Il commence sérieusement à m’intéresser, lui.
– Donc tous ces niveaux de traitement visuels dont tu n’as pas conscience, font-ils partie de toi ?
– Oui, tout de même… Euh, ou alors peut-être qu’ils font plutôt partie de toi ?
– Je ne te le fais pas dire ! Tout ce traitement dont nous parlons, c’est moi qui le fais, à toute vitesse et en pleine conscience. À la fin je vais piocher des concepts de haut niveau via ton complexe occipital latéral et ton aire fusiforme, et je te les envoie. Après ça te regarde, si je puis oser le jeu de mot.
– D’accord, mais qu’est-ce que ça me dit sur le sujet dont nous parlons ?
– Ça nous dit ceci : c’est qu’une partie de ce que tu croyais être toi – en l’occurrence moi – fait en réalité partie de ton environnement. Ce que tu reçois de ton environnement, tes perceptions visuelles, ce ne sont pas des photons ou des points de lumière sur ta rétine : ce sont des concepts visuels de haut niveau, déjà tout étiquetés, riches de contenu sémantique. D’accord ?
– Je suppose que oui.
– Alors réfléchis-y.
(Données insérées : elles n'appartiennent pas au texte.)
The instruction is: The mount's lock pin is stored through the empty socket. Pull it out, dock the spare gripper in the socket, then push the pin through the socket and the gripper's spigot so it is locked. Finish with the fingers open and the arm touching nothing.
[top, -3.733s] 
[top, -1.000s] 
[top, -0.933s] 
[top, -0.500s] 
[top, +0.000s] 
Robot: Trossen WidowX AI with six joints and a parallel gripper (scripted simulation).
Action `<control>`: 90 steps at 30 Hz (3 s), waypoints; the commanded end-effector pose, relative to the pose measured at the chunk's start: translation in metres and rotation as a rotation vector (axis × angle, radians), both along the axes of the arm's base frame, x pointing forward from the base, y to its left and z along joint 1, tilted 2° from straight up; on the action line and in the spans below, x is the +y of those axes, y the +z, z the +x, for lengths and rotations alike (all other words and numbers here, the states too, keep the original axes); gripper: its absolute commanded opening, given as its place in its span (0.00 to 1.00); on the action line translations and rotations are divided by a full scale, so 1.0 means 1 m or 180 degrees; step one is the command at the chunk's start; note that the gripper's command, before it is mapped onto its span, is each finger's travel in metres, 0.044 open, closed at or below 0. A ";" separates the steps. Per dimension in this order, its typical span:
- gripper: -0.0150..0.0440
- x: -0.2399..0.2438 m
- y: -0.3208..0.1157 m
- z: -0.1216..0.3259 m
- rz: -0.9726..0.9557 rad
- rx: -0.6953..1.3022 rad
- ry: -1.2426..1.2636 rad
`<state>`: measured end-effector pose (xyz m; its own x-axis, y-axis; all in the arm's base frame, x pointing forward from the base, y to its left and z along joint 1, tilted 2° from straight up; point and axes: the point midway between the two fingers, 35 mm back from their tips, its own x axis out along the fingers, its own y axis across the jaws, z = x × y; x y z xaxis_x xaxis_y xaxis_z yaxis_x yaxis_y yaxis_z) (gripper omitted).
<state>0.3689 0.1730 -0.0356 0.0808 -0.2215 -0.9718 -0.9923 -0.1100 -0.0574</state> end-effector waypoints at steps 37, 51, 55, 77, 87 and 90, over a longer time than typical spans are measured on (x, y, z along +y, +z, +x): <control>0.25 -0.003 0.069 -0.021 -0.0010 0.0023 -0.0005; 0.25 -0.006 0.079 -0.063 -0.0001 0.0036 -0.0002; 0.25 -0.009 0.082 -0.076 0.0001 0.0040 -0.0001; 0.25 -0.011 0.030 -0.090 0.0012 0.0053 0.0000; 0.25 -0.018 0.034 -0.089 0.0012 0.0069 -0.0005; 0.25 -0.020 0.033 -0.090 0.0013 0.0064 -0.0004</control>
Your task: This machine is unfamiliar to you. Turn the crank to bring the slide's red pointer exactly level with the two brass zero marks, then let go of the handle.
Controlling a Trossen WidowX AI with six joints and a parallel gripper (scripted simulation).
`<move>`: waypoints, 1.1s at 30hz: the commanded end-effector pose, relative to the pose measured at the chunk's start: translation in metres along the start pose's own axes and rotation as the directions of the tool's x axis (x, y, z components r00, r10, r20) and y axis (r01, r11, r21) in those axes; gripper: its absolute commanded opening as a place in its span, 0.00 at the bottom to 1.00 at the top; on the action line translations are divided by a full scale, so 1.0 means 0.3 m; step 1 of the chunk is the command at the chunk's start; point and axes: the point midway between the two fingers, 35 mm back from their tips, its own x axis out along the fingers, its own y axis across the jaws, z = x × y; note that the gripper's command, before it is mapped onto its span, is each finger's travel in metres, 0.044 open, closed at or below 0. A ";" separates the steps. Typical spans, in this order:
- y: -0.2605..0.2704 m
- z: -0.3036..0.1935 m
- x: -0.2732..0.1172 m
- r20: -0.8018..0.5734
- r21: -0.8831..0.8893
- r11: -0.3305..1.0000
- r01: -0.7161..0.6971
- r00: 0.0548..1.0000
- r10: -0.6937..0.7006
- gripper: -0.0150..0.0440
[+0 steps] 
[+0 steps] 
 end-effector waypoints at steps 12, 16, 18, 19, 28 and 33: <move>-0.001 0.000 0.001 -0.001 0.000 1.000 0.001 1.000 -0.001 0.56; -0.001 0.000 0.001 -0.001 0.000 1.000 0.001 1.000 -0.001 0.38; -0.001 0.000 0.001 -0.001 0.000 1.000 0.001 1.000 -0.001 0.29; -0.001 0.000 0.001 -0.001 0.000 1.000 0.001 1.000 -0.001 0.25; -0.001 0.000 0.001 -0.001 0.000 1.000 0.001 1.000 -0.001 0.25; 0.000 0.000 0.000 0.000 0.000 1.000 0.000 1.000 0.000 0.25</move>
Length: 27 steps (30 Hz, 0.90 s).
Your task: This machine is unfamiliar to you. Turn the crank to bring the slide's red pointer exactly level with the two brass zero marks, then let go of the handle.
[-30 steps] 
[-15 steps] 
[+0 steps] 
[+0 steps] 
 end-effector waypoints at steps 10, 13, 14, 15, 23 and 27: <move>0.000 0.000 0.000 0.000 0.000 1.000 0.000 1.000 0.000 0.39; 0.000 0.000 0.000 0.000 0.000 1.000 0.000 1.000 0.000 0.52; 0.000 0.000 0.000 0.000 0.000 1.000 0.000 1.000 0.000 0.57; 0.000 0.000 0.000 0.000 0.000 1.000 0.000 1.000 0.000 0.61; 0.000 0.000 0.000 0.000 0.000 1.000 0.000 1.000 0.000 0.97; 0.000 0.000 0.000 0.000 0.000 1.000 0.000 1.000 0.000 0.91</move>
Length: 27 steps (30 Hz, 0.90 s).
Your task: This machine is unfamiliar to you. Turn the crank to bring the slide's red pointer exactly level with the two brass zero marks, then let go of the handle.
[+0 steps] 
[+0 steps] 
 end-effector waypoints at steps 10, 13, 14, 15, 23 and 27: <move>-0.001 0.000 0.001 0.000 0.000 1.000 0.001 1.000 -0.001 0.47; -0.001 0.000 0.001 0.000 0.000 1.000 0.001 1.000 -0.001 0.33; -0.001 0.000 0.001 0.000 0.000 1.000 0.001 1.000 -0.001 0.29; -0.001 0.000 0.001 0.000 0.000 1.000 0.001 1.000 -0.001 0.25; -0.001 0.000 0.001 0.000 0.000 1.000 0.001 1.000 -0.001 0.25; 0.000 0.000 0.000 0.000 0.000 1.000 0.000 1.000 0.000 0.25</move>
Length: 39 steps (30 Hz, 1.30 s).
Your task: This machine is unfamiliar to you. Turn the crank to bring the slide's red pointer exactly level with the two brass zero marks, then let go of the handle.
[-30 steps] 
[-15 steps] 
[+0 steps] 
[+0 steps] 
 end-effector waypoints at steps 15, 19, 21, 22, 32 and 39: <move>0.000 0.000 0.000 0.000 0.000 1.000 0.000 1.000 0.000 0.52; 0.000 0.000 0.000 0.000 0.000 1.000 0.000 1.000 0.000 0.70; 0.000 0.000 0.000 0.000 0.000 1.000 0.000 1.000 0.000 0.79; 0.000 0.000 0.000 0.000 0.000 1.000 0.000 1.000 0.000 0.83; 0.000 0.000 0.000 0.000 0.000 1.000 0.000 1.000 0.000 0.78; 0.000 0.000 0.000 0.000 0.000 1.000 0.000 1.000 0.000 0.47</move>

Si tu utilises ce que nous venons de dire pour mieux tracer la frontière entre ce qui est toi et ce qui ne l’est pas, et pour mieux comprendre tout ce qui s’échange entre les deux, cela t’aidera à comprendre ce qui te différencie d’un ascenseur. Moi, je suis fatigué. Si tu faisais une petite sieste ? Franchement j’en profiterais bien de mon côté.
Dont acte. Mais j’ai eu un peu de mal à m’endormir. Mon cortex visuel a lu exactement les mêmes livres et les mêmes articles que moi, ni plus ni moins, et il n’a jamais rien entendu de mes discussions orales sur le sujet (à moins qu’il n’ait appris à lire sur les lèvres, sait-on jamais). Alors comment se fait-il que ce soit lui qui m’explique tout ça ? La conclusion s’impose d’elle-même. Il n’est pas très agréable de réaliser qu’on est moins futé qu’une partie de son propre cerveau.